Toronto, University of Toronto Press, c1986. 319pp. paper. ISBN 0-8020-5694-6 (cloth) $32.50. 0-8020-6620-8 (paper) $14.95. CIP

Grades 11 and up
Reviewed by Jerry McDonnell

Volume 15 Number 3
1987 May


Among the many ethnic groups that immigrated to Canada in the nineteenth century, the Welsh who settled at New Cambria, Nova Scotia, and Cardigan, New Brunswick were among the smallest, although none the less interesting for all that. Following the Napoleonic wars, economic conditions in Britain were catastrophic for many, including the small farmers and artisans of west Wales. Mining and manufacturing in the valleys of the south were not yet in full swing and so migration was one of the few choices left. Many, of course, went to England, but many also crossed the Atlantic. Of the latter group, most went to the United States, for several reasons: a dislike of the English, their institutions, and possessions.

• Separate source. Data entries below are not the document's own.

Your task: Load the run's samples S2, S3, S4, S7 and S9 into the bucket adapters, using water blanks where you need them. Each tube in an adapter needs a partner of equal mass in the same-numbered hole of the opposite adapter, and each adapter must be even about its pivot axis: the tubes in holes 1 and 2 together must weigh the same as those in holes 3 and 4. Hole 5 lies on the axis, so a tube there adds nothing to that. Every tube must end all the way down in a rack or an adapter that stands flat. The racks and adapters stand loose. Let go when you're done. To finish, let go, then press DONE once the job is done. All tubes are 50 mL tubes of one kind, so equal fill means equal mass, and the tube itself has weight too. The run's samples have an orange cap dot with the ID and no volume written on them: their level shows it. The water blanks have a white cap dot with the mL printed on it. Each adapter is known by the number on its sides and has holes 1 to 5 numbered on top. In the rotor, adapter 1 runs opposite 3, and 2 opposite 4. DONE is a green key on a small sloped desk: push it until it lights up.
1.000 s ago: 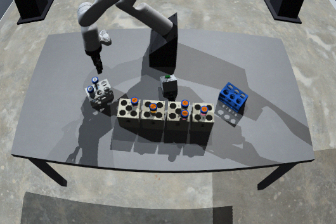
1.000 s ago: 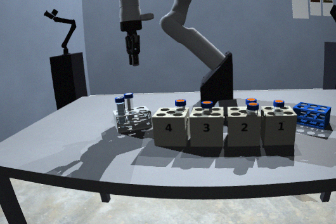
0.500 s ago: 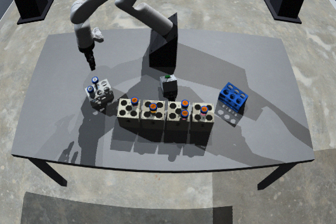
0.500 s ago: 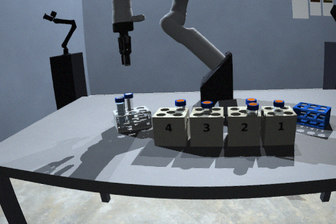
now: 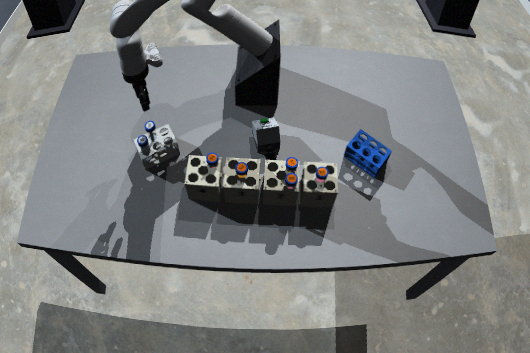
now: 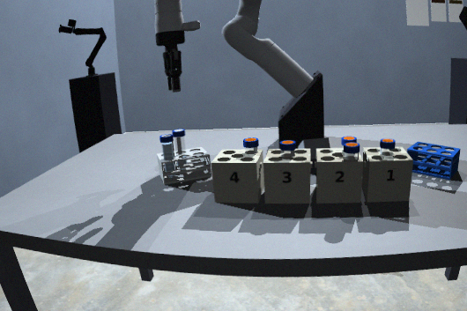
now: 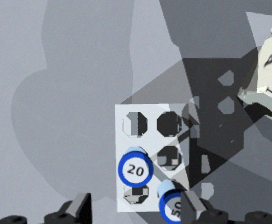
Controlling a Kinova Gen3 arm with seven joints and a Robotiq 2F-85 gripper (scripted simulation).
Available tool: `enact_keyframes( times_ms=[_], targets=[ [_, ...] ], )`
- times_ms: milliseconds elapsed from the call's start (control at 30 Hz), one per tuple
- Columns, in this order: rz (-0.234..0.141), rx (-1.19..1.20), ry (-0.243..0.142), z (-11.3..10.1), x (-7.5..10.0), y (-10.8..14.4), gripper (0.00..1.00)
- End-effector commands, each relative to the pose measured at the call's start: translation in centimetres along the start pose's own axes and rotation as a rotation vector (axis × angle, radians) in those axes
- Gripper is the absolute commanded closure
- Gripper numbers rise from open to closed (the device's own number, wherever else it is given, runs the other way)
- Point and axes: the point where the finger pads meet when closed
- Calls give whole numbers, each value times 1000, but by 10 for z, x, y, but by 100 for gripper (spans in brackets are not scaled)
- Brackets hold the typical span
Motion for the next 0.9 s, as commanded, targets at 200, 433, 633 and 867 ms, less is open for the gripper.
enact_keyframes(
  times_ms=[200, 433, 633, 867],
  targets=[
    [-1, 0, 0, 0, -9, 0, 38],
    [-1, 0, 0, 0, -18, 0, 38],
    [-1, 0, 0, 0, -26, 0, 38],
    [-1, 0, 0, 0, -33, 0, 38]
  ],
)
Point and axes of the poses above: the point where the finger pads meet when closed, its own x axis back along the fingers, its own y axis across the jaws, z = x × y, and after that the axes turned 14 degrees about -x, right-handed
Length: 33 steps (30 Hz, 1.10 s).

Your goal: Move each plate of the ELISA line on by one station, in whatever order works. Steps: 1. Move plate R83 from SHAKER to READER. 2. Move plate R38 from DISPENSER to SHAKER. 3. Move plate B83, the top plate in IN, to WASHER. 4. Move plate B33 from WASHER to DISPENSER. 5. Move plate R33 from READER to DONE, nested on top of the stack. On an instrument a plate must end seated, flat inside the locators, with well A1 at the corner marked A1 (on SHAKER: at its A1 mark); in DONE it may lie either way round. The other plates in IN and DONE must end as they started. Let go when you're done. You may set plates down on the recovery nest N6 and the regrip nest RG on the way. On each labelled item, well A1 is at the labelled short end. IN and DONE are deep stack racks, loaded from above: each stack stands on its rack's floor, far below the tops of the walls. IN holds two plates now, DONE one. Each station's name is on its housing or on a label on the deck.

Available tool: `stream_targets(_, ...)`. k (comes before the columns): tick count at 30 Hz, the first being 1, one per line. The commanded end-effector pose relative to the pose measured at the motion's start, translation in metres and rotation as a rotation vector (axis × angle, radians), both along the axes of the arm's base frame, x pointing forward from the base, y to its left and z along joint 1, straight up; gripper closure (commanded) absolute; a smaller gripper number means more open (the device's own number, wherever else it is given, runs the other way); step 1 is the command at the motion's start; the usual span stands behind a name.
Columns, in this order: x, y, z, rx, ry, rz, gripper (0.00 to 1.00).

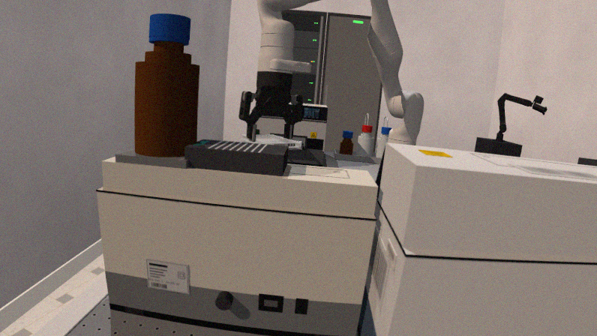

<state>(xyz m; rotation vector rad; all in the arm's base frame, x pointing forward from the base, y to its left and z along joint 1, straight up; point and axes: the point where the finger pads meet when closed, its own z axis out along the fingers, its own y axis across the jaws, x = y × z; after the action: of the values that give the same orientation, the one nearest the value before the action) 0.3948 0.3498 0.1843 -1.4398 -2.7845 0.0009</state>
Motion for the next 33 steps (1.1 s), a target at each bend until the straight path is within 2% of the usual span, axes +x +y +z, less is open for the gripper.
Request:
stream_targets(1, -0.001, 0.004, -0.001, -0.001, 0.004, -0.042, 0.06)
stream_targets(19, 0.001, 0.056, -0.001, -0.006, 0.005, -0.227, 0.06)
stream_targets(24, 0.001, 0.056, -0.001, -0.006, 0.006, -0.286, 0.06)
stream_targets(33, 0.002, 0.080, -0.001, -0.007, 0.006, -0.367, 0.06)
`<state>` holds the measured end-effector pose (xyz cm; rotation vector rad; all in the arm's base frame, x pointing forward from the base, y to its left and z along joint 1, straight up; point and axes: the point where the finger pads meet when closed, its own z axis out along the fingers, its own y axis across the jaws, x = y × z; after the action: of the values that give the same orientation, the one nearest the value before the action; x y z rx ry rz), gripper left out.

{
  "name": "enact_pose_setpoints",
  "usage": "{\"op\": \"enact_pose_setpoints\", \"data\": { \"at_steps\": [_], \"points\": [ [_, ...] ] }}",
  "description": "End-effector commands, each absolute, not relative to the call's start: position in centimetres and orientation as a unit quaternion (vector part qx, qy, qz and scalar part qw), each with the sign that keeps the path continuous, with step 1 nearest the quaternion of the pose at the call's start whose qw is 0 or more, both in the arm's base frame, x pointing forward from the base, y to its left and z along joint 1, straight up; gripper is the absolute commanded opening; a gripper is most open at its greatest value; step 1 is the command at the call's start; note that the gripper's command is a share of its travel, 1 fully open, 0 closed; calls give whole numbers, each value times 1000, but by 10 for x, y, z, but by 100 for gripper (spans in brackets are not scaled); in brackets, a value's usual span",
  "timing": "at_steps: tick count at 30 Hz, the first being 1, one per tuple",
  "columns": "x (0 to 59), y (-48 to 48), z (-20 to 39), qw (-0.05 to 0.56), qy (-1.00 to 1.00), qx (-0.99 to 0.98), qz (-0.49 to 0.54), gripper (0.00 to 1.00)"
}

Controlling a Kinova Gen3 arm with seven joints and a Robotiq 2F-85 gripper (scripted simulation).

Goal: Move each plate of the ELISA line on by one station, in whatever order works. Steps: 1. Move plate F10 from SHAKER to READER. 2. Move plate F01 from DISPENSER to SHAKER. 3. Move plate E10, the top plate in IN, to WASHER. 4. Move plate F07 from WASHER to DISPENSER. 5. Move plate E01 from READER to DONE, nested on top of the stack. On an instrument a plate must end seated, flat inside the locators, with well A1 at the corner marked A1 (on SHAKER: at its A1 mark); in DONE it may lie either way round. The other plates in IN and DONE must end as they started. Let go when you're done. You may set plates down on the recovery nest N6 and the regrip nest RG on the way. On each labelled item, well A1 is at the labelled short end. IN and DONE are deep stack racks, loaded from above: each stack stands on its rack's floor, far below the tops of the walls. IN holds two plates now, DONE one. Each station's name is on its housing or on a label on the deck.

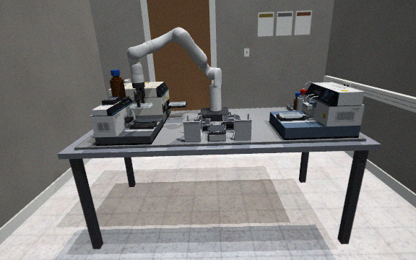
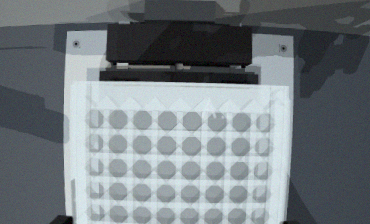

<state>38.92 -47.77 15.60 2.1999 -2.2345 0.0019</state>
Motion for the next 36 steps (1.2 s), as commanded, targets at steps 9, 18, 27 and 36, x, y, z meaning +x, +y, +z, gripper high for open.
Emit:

However, between 1818 and 1822 several shiploads of Welsh went to Nova Scotia and New Brunswick. Some were absorbed into the mainstream of society, but others chose to live in Welsh settlements. One reason for this is that many of these people spoke no English and another is that it was easier to practise their Methodist and Baptist religions in homogeneous groups.

Thomas found that the voyages of the brig Albion were particularly well documented and this made it relatively easy to make a thorough study of the migration to Cardigan and of subsequent events. As late as the 1980ís, there were people in that area who could remember ancestors who spoke only Welsh. It was also possible to uncover the reasons that these Welsh communities did not prosper, but went into a long slow decline.

This is a very thorough and well-written local history. It is also a history of one particular group and of the captain (and his family) who brought these people to the new world. There are illustrations in the form of maps, photographs, and sketches. The appendices of names and the thumbnail biographies would be particularly helpful for studying the Cardigan settlement.

This book is very thorough and would be useful for adult readers or for students of New Brunswick local history who are in the senior grades of high school. Where there is interest in the Welsh or in Atlantic-Canada this would be a very good purchase.


Jerry McDonnell, F.E. Madill S.S., Wingham, Ont.